Lightning-AI / lightning-thunder

Make PyTorch models up to 40% faster! Thunder is a source to source compiler for PyTorch. It enables using different hardware executors at once; across one or thousands of GPUs.
Apache License 2.0
1.17k stars 77 forks source link

Failing ci tests involving attention on pt dev (2.6) #1254

Open t-vi opened 2 weeks ago

t-vi commented 2 weeks ago

Disabling for now.

FAILED thunder/tests/test_grad.py::test_populate_grads_csa_torch_cuda_thunder.dtypes.float32 - AssertionError: Tensor-likes are not close!

Mismatched elements: 218295 / 589824 (37.0%)
Greatest absolute difference: 1030.24462890625 at index (473, 722) (up to 0.01 allowed)
Greatest relative difference: 2295.604248046875 at index (482, 518) (up to 0.01 allowed)

The failure occurred for item [2]
FAILED thunder/tests/test_grad.py::test_populate_grads_block_nvfuser_cuda_thunder.dtypes.float32 - AssertionError: Tensor-likes are not close!

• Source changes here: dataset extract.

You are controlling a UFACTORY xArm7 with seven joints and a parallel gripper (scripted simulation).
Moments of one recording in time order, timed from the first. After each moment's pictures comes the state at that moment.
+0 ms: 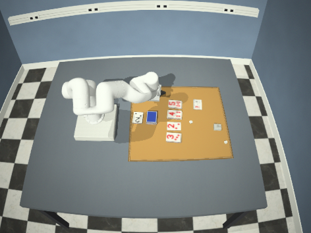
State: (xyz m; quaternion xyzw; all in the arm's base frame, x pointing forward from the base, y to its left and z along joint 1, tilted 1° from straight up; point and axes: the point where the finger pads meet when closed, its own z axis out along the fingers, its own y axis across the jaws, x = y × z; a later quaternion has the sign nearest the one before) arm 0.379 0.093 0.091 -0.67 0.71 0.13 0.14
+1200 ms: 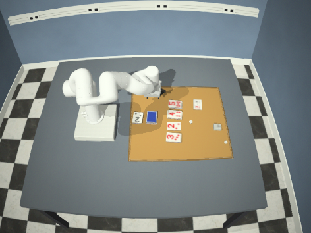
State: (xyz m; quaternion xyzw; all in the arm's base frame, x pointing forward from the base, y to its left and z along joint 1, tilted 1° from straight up) arm 0.379 0.095 0.088 -0.68 0.72 0.08 0.09
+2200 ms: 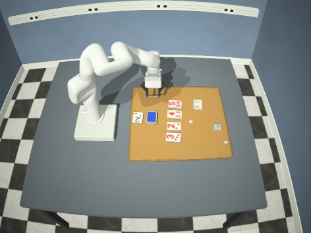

Mismatched elements: 768 / 768 (100.0%)
Greatest absolute difference: 2461.907470703125 at index (275,) (up to 0.01 allowed)
Greatest relative difference: 15.106374740600586 at index (668,) (up to 0.01 allowed)

would be good to investigate, but I could not reproduce.

cc @borda

tfogal commented 5 days ago

triage review: let's re-enable the test and see if this was transient or is a real issue to be looked into.